__Aim of the task__. Every line in the records below between the one holding "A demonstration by" and the one holding "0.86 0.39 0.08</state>", inclusive, is to be set down exactly; all other lines are to be left out.

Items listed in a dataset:
* * * * * * * * *

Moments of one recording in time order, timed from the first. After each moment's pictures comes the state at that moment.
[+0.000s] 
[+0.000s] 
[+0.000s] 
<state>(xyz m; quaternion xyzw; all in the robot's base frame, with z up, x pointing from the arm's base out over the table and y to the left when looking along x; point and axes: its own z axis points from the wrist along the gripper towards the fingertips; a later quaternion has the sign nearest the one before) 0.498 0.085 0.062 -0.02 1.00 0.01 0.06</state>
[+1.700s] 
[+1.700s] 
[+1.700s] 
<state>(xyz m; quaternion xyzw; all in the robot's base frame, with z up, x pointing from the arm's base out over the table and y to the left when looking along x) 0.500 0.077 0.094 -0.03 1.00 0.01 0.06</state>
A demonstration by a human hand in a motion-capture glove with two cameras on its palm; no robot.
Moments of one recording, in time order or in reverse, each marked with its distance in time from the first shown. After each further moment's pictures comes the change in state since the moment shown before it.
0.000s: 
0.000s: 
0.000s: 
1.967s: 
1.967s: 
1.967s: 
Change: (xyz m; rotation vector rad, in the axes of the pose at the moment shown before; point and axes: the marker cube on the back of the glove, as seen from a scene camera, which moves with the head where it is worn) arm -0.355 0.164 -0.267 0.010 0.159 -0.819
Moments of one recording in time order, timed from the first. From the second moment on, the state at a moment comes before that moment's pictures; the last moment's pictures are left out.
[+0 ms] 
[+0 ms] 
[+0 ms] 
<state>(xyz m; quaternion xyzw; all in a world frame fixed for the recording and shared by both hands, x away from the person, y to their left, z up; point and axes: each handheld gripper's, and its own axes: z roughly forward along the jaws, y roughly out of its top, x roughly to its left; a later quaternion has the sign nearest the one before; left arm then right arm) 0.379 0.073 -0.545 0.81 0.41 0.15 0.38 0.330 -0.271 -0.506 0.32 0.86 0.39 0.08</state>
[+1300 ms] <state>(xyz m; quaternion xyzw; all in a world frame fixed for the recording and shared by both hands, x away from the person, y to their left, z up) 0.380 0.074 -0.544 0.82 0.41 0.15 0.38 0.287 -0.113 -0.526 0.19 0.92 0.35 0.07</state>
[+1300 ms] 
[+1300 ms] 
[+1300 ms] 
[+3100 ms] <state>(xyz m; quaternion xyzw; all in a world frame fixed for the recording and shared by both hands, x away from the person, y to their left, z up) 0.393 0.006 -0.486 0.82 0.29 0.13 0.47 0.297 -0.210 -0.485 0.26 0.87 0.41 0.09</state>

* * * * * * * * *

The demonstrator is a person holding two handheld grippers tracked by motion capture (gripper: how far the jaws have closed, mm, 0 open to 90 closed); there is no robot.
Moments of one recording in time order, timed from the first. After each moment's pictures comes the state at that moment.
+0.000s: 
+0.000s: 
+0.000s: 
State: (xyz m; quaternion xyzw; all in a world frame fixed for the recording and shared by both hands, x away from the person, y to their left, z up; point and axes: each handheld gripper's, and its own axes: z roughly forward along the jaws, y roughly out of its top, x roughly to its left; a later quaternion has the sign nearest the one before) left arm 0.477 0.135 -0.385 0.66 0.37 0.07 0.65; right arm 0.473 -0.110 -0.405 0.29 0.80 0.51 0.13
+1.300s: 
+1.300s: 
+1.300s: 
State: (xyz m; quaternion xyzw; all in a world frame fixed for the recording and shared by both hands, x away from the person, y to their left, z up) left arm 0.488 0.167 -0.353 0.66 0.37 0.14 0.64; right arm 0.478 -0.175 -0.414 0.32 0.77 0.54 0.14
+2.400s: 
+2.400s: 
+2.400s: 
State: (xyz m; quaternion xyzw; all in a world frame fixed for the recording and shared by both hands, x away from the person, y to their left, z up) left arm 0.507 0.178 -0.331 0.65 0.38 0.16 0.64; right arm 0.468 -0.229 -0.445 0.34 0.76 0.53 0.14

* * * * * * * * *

__Result__.
A demonstration by a human hand in a motion-capture glove with two cameras on its palm; no robot.
Moments of one recording, in time order or in reverse, each marked with its distance in time from the first shown. After each further moment's pictures comes the change in state since the moment shown before it.
0.000s: 
0.000s: 
0.000s: 
1.967s: 
1.967s: 
1.967s: 
Change: (xyz m; rotation vector rad, in the axes of the pose at the moment shown before; point and axes: the marker cube on the back of the glove, as seen from a scene camera, which moves with the head where it is worn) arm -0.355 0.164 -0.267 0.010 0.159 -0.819
Moments of one recording in time order, timed from the first. From the second moment on, the state at a moment comes before that moment's pictures; the last moment's pictures are left out.
[+0 ms] 
[+0 ms] 
[+0 ms] 
<state>(xyz m; quaternion xyzw; all in a world frame fixed for the recording and shared by both hands, x away from the person, y to their left, z up; point and axes: each handheld gripper's, and its own axes: z roughly forward along the jaws, y roughly out of its top, x roughly to its left; a later quaternion has the sign nearest the one before; left arm then right arm) 0.379 0.073 -0.545 0.81 0.41 0.15 0.38 0.330 -0.271 -0.506 0.32 0.86 0.39 0.08</state>

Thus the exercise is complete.